After discussion with several potential publishers, it was decided that
the Primer would have two components. The beginning of the Primer will
consist of brief reviews of basic mathematical concepts, mainly at a
high school level, that are essential to understanding the basic
quantitative literature in biology. These will be discussed completely
with biological examples and linked in detail to the second part of
the Primer which will consist of the modules described above. The
full text would be published as hard-copy by a commercial publisher, while
the majority of the modules (perhaps all of them) would be available
for free individual use on the web.
Dissemination:
Several activities/talks were given over the first year that included
aspects of the effort on this project. These include:
Mathematics Awareness Month, a project of the Joint Policy Board for
Mathematics, this year focused on Mathematical Biology. As part of this,
Dr. Gross wrote two essays which were posted on special page of the
Mathematics Awareness Month Home Page, located at the Mathematics Forum
Site at http://forum.swarthmore.edu/mam/ and Dr. Gross also organized
the Mathematics Awareness day activities at UTK focused on high
school students. Information on the Day's activities are at:
http://www.tiem.utk.edu/~gross/mam.html
NSF Chautauqua Course "Quantitative Life Science Education: Preparing
Fearless Biologists". Presented by Dr. Gross at Christian Brothers
University, Memphis, TN on June 17-19, 1999 at no cost to this project.
This included detailed descriptions of the efforts on this project,
copies of modules provided to the Course participants, and feedback
from the participants (all of whom were college mathematics or biology
faculty) on these modules was obtained.
Special Session on Education in Mathematical Biology, chaired by
Dr. Gross at the Annual Meeting of the Society for Mathematical Biology
at the Free University, Amsterdam, The Netherlands, June 29-July 3, 1999
at no cost to this project. Dr. Gross presented a paper on the project
"Quantitative Training in the Life Sciences: Designing an Undergraduate
Curriculum in Computational Biology", and led a separate group discussion
on mathematics for biology students.
Poster presented by Susan Harrell at the Annual Meeting of the Ecological
Society of America, Spokane, Washington, August 9, 1999, partially
supported by this project. Poster title was "Improving the quantitative
skills of life sciences students through General Biology reform" and
provided a summary of the efforts on this project. Poster content is
available on the project home page.
Home Page: In addition to basic information about the project and the
collection of modules developed, this contains a page with an extensive
collection of links to ongoing reform projects in General Biology
education developed as an aid to this project. It also contains
links to a wide variety of ongoing projects devoted to quantitative
training in the life sciences, developed in collaboration with the
Education Committee of the Society for Mathematical Biology. Location is
http://www.tiem.utk.edu/bioed/
Activities for Second Year of the Project:
The major efforts will be:
1. Completion of a first draft of the Primer of Quantitative Biology.
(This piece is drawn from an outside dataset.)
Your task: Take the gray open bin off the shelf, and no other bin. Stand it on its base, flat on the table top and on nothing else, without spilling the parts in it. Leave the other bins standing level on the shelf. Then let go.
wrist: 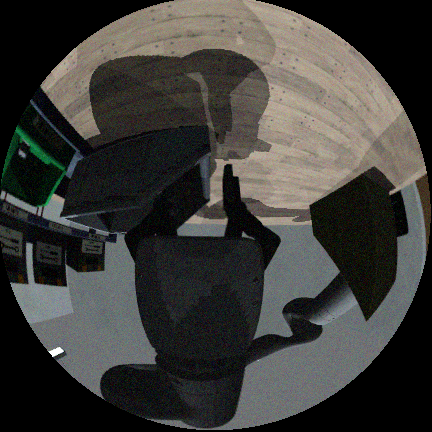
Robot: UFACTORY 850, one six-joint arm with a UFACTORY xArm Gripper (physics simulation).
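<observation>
The gray open bin is left of centre in the wrist view, close to my gripper. It looks dark in shade, with a lighter end edge at its right. My gripper is open, with its fingers apart. The left finger overlaps the bin and its tip is hard to make out; the right finger is just outside the bin's right end. The bin's parts do not show, and what bears its base is hidden. A green bin is at the far left on the shelf. The wooden table top spans the upper view.
Several black boxes with tool labels, such as one black box, are below the shelf at lower left. A large dark box-shaped thing is at the right, beside part of the arm. Broad shadows lie on the wood above the bin.
</observation>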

This will include the development of additional modules particularly
in the areas of Ecology and Evolution.
2. Use of the modules in the Biodiversity component of the general biology
sequence taught by Dr. Riechert during Fall semester. This will include
the competency evaluation and the evaluation of course materials.
Additionally, specific modules will be developed to link with the
the laboratory component of this course.
3. Use of the modules in the Cell Biology component of the general biology
sequence by Dr. Schwarz in conjunction with efforts to modify the
laboratory component of this course to further enhance the quantitative
concepts and skills expected of students.